El mismo odio por amor se observa en los miembros de colectivos que reúnen a víctimas del patriarcado, de la sociedad o de la historia. El esquema racional permanece intacto, sólo cambia el etiquetado. Sintetizando, bajo dicho esquema, unos son las víctimas a las que se ama, defiende y quiere proteger y los otros caen en la categoría del perverso al que se odia y desea destruir. En términos psíquicos, estamos frente a un odio que se justifica por amor. Esa es la clave del éxito del marxismo y sus diversas corrientes.
Las condiciones ideológicas para vivir odiando por amor están dadas en la creación de categorías de personas a las que amar y odiar. Sólo así es posible aniquilar a millones de personas a balazos o por inanición sin sentir el menor remordimiento. Incluso cuando se trata de la propia vida, muchos se inmolan en la alegría de hacerlo por el bien de la humanidad, a veces convencidos de ser un estorbo para el avance de la ley de la historia y el consecuente advenimiento del paraíso. A ese extremo de bondad son capaces de llegar los mayores criminales que ha conocido la historia humana. Frente a ellos nada puede un Jesús colgando de sus miembros en la cruz del sacrificio por amor al prójimo. Y es que, malentendido, ese amor rara vez se experimenta en su forma verdadera, es decir, inspirado en y por Dios. De ahí la frustración que subyace a la modernidad, conduciendo al derrumbe del cristianismo.

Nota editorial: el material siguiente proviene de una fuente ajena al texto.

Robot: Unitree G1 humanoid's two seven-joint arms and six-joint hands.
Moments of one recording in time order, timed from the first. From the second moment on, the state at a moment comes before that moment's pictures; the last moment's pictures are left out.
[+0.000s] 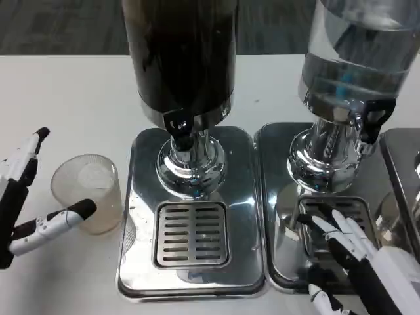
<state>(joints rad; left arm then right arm) 0.06 0.67 0.02 0.48 0.45 -0.57 0.26 0.70 -0.29 0.09 -0.51 -0.67 -0.25 0.02</state>
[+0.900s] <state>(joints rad) 0.19 0.66 0.07 0.40 0.40 -0.55 0.23 0.71 -0.29 0.08 -0.52 -0.64 -0.22 0.04</state>
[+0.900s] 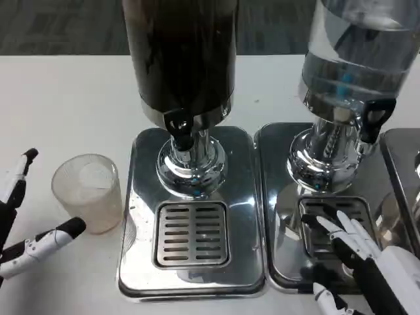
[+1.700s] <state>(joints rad) 0.10 0.65 0.05 0.56 0.42 -0.56 0.24 0.72 -0.29 0.08 -0.52 -0.62 -0.22 0.04</state>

Las razones de la frustración a la que refiero están dadas en que se confunde el amor cristiano <caritas> con el amor mundano <cupiditas>. Mientras el primero no espera gratificación y realiza su propio bien en el acto que ejecuta, el segundo responde a la lógica retributiva. En otras palabras, quien experimenta amor del tipo mundano espera ser retribuido, la mayoría de las veces, de forma desmedida. Ello porque este tipo de amor funciona como la venganza, mirando siempre de cerca el favor concedido, del mismo modo que la víctima observa el daño que le han hecho. De ahí que <cupiditas> conduzca a una insatisfacción permanente y a una duda constante. Y es que el individuo no queda satisfecho con la gratitud de aquel a quien favorece y, luego de un primer momento de autoafirmación, termina preguntándose si acaso sus favores tendrán el valor que él les otorga.
El contraste entre <cupiditas> y el odio por amor que experimentan los justicieros del pueblo es evidente y en torno a él podrían escribirse largo tratados de psicología política. Por ahora queda seguir reflexionando en torno al poder de la emoción que hemos descrito como clave psíquica del éxito de la izquierda.